The second important aspect that I would like to discuss is about the financing side, again. There is a huge question about what consider sufficient and adequate when it comes to addressing deforestation, and, whether this money is compatible with money or investment coming in from other sectors which could lead to further deforestation. Just to provide you with a good example. The bilateral agreement of Indonesia and Norway as well as Norway and Brazil each provides the possibility of funds for REDD+ US$1 billion. Is this sufficient when at the same time, for instance, there is US$8 billion available from the Chinese Development Bank for the development of oil palm plantations in Indonesia. And, unlike REDD fund, where the money will come later one, the money for oil palm development is already available.

 

Hence, there is a serious issue of opportunity costs. Countries embracing REDD+ surely need to address the interests of sectors, actors, regions, etc., who have been left out or maybe negatively impacted by the decision of the countries to have REDD+ policies. For example, economic alternative or different types of financial support may be needed so that these parties would support REDD+. Non-state actors, namely the private sector and/or financial institutions play a crucial role, first, to add to the public fund. However, their involvement would depend on whether there is certainty about a scheme that will guarantee the future of REDD credits.

 

Otherwise, demand for REDD financing, and if this only depends on public funds, risk placing pressures on donor government aid budgets as well as budgets of developing countries, resulting in the potential redistribution of funds from existing development programs that may jeopardise progress made of countries’ development. Although, the continued investment in conception phase or early actions is critical to ensure that REDD+ initiative is well designed and administered.

 

At multi-lateral arena, the challenge of financing is also clear especially when it comes to the choice of the scheme for REDD+. There are at least 3 (three) schemes proposed, which are fund-based mechanism, market-linked scheme, and the hybrid model. Under a market based scheme, countries that reduce REDD emission below a set of a pre set baseline would receive credits that could be sold in the market and used by purchasing nations to meet their international mitigation obligations.

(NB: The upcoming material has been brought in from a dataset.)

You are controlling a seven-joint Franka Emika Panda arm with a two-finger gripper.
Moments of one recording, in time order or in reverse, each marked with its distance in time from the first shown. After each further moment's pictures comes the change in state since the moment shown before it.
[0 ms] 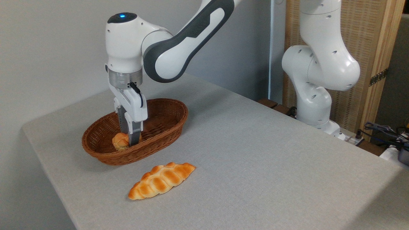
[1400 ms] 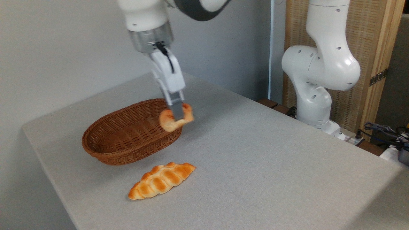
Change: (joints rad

Fund based scheme involves the establishment of international funds to finance REDD activities or to provide incentives for countries to address REDD issues. There are pros and cons about consequences of either scheme. Among others, these include the leakage issues, additionality, permanence, fungibility, sovereignty, property rights, representativeness, etc.

 

My last important aspect is the capacity to implement REDD+. The capacity that I mention here includes capacity to develop baseline or reference level, to monitor, report and verify the reduction of emissions, develop and manage an institution, to develop just and fair distribution mechanism, to engage with wider actors who directly on the ground dealing with deforestation as well as at other arena. Also, which is rather more important, is the capacity to enforce or willingness to enforce any given policies or schemes that involved REDD since enforcement or lack of it may be viewed as one of the major obstacles in addressing land use change and deforestation in developing countries.

 

In brief, I would say that REDD+ provides good opportunity for developing countries to reduce emissions, contributing to mitigating climate change. However, there are crucial aspects which need to be strengthened or reformed before REDD+ becomes operationalised and reaching its goals. I thank you.